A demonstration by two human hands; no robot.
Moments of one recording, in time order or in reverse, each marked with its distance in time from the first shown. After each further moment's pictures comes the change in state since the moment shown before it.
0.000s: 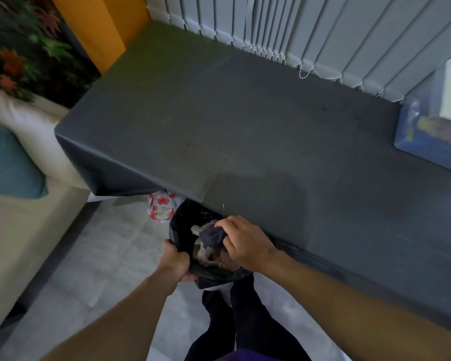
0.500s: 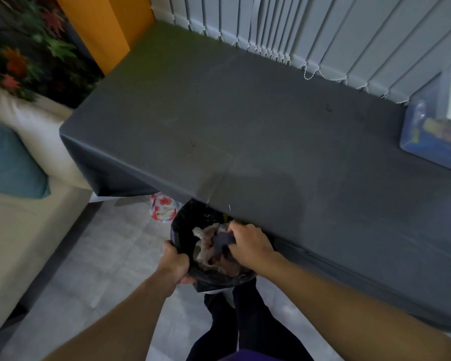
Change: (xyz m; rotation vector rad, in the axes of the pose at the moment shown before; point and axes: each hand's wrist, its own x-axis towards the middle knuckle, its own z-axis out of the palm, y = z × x) left_hand 0.003 -0.001 -0.018 0.064 -0.004 0.003; right_hand 0.015 -0.012 0.011 -0.153 -0.200 0.368
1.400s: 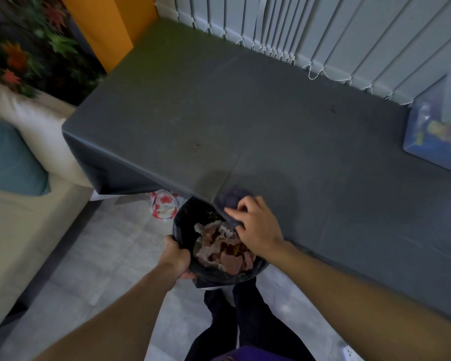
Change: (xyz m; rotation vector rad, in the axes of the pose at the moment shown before) left_hand 0.000 0.012 -0.009 0.061 -0.015 0.014; right_hand 0.019 0.018 -0.015 0.041 0.367 -0.245
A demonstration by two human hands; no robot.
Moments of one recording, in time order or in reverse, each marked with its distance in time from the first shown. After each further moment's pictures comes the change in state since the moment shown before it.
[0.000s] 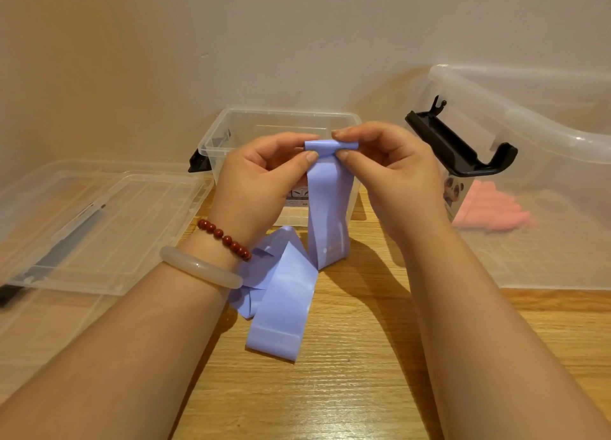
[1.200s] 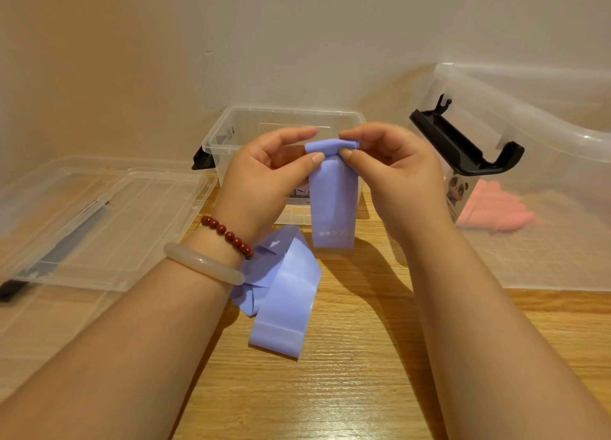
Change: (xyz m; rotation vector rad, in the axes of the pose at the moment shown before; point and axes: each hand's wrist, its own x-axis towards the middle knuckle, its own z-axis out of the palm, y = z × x) left_hand 0.001 -0.001 -0.002 -0.019 -0.045 -0.025; right_hand 0.000 0.003 0.002 0.024 0.006 0.030
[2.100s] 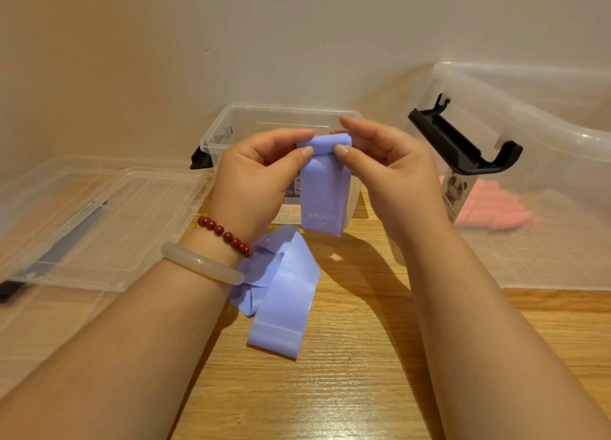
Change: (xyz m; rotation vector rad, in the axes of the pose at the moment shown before) left_hand 0.001 0.001 0.000 0.053 0.101 0.083; right_hand 0.002 0.003 0.001 0.014 -0.006 0.018
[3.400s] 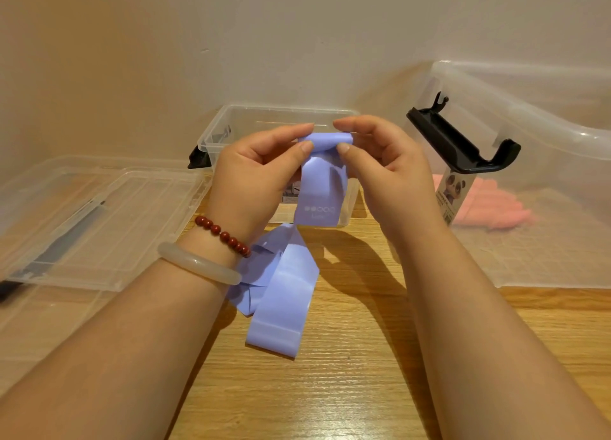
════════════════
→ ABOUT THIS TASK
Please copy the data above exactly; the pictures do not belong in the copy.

→ TASK RESULT
A demonstration by two human hands; no robot.
Moments of one recording, in time order or in reverse, each marked with its distance in time from the first shown. After each further moment's pictures comes the change in state since the moment shown before it.
0.000s: 
0.500s: 
Change: (xyz m; rotation vector rad, in the axes of the pose at the moment shown before; point and axes: each hand's wrist, its own x-axis towards the middle knuckle, its own z-axis out of the palm, y = z × x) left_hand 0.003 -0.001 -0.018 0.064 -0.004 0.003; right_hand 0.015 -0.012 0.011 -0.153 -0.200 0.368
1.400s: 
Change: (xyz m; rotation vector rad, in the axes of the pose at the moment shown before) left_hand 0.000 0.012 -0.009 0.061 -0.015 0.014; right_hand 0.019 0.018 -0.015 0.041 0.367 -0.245
A demonstration by two human hands; no robot.
Moments of one recording, in time order or in reverse, each marked with its distance in time from the first shown. After each further moment's pictures comes the change in state since the moment shown before it.
[0.000s] 
[1.200s] 
Change: (xyz m; rotation vector rad, in the axes of the pose at the moment shown before; point and axes: each hand's wrist, its own x-axis towards the middle knuckle, its own z-axis out of the palm, y = z × x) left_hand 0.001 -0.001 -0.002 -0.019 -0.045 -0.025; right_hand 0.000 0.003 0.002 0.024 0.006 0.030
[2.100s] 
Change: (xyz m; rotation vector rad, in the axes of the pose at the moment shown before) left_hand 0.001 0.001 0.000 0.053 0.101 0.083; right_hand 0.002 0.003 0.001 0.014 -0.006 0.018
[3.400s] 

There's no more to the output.